VoxRT wake-word model weights

June 4, 2026 · View on GitHub

Pre-compiled wake-phrase detection model weights in .vxrt format, packaged for the VoxRT on-device inference runtime. Detects the phrase "Hey Assistant".

Pair with one of the consumer libraries:

Android — voxrt-wake-word-android
iOS — voxrt-wake-word-ios

This repo is a thin distribution layer — the actual files live as GitHub Release attachments per version, not in the git tree. The README below is the index.

What is a `.vxrt` file?

A self-contained, binary, framework-agnostic model file:

Topology + weights encoded in a compact format (no ONNX / PyTorch dependency at consume time).
AES-256-GCM encrypted at rest, decrypted on load by the runtime (ADR-0023).
Versioned — newer .vxrt files may add encoded features that older runtimes refuse to load; check the version compatibility table below.

You don't need to know the format to use it — feed the bytes to VoxrtWakeWordEngine and it Just Works.

Downloads

v0.1.0

File	Size	SHA-256
`voxrt_wake_word.vxrt`	101K	`9d40bdc132a2ad8e85bd8a28bb49b77c51a7c62f60567222a037e44418510e8f`

Compatible with: VoxRT/voxrt-wake-word-ios@v0.1.0, VoxRT/voxrt-wake-word-android@v0.1.0.

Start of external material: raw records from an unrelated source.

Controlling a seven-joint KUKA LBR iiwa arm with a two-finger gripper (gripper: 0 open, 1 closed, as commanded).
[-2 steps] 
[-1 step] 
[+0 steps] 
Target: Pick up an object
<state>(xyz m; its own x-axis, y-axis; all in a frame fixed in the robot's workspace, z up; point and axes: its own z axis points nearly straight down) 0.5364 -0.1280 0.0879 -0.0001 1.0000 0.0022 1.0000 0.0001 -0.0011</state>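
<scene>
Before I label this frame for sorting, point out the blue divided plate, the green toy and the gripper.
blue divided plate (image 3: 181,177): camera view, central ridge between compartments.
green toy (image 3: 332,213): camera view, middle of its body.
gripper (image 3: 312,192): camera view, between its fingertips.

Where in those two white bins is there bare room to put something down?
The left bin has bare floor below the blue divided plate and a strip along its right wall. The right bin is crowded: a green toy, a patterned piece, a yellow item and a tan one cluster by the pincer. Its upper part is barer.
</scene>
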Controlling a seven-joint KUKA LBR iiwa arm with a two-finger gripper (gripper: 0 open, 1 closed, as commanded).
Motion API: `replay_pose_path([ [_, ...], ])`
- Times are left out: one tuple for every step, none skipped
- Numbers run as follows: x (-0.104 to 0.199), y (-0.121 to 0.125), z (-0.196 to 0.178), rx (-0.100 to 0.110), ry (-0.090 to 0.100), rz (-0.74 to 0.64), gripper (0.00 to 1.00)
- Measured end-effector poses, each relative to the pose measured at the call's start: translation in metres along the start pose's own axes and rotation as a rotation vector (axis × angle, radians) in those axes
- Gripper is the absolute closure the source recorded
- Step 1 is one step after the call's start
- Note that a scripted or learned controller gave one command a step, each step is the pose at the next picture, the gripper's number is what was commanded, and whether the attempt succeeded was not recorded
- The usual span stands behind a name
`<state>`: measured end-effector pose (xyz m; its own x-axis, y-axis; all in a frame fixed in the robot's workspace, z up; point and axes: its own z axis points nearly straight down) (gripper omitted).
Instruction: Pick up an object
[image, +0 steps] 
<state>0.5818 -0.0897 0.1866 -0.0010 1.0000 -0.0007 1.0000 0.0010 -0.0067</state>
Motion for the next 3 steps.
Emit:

Test split: 5,240 positive utterances + 6,416 hard-negative utterances (isolated "Hey", isolated "Assistant", competitor wake-words like "Hey Siri", phonetic neighbours, arbitrary speech, non-speech audio). All speakers disjoint from train + val.

ROC AUC: 0.9966
Average precision (PR AUC): 0.9899

At the recommended deploy threshold of 0.9:

Metric	Test value
Precision	0.993
Recall	0.982
F1	0.987
FPR	0.5 %

See the voxrt-wake-word-android README for the full threshold sweep + per-category false-positive breakdown.

How to use

curl -L -o voxrt_wake_word.vxrt \
  https://github.com/VoxRT/voxrt-wake-word-models/releases/download/v0.1.0/voxrt_wake_word.vxrt
# verify checksum
echo "9d40bdc132a2ad8e85bd8a28bb49b77c51a7c62f60567222a037e44418510e8f  voxrt_wake_word.vxrt" | shasum -a 256 -c

Then bundle (in assets/ for Android, in Xcode resources for iOS) or download at runtime — see the platform repos for code examples.

Provenance + license

The wake-phrase model is trained entirely in-house by Elephant Enterprises LLC (d/b/a VoxRT) on 100% synthetic data — TTS- generated positive utterances ("Hey Assistant" in voice-cloned variants), decomposed hard-negative categories (isolated keywords, competitor wake-words, phonetic rhymes, onset-overlap words, non- speech audio), augmented with real-world RIR + background-noise sources at training time. No upstream model checkpoints, no copyleft or attribution obligations on the weights themselves.

The .vxrt artefact is distributed under the VoxRT proprietary license — see LICENSE. Redistribution as part of an unmodified voxrt-wake-word-{ios,android} library is permitted without per-installation fees; reverse engineering or extracting the unencrypted weights is not. Contact help@voxrt.com for custom phrase models, multi-phrase detection, or licensing terms beyond the redistribution allowance.

Architecture

8-block depthwise-separable Conv1D encoder with dilations [1, 2, 4, 4, 4, 2, 2, 1], 64 channels, ~48K parameters total
64-bin Slaney-norm mel frontend, 16 kHz mono PCM input
Global average pooling over 200-frame (2 s) sliding window, linear head, sigmoid output → wake-phrase confidence
fp16 weights with AES-GCM at-rest encryption (~100 KB on disk)

Per-frame inference latency on a Snapdragon 662 (Cortex-A73): ~210 µs, giving RTF ≈ 0.021 — well within an always-on power budget.

Versioning

A model release at vX.Y.Z is built to work with VoxRT runtime vX.Y.Z and (typically) all earlier minor versions sharing the same major. Breaking format changes bump the major. See the iOS and Android release notes for the exact compatibility per release.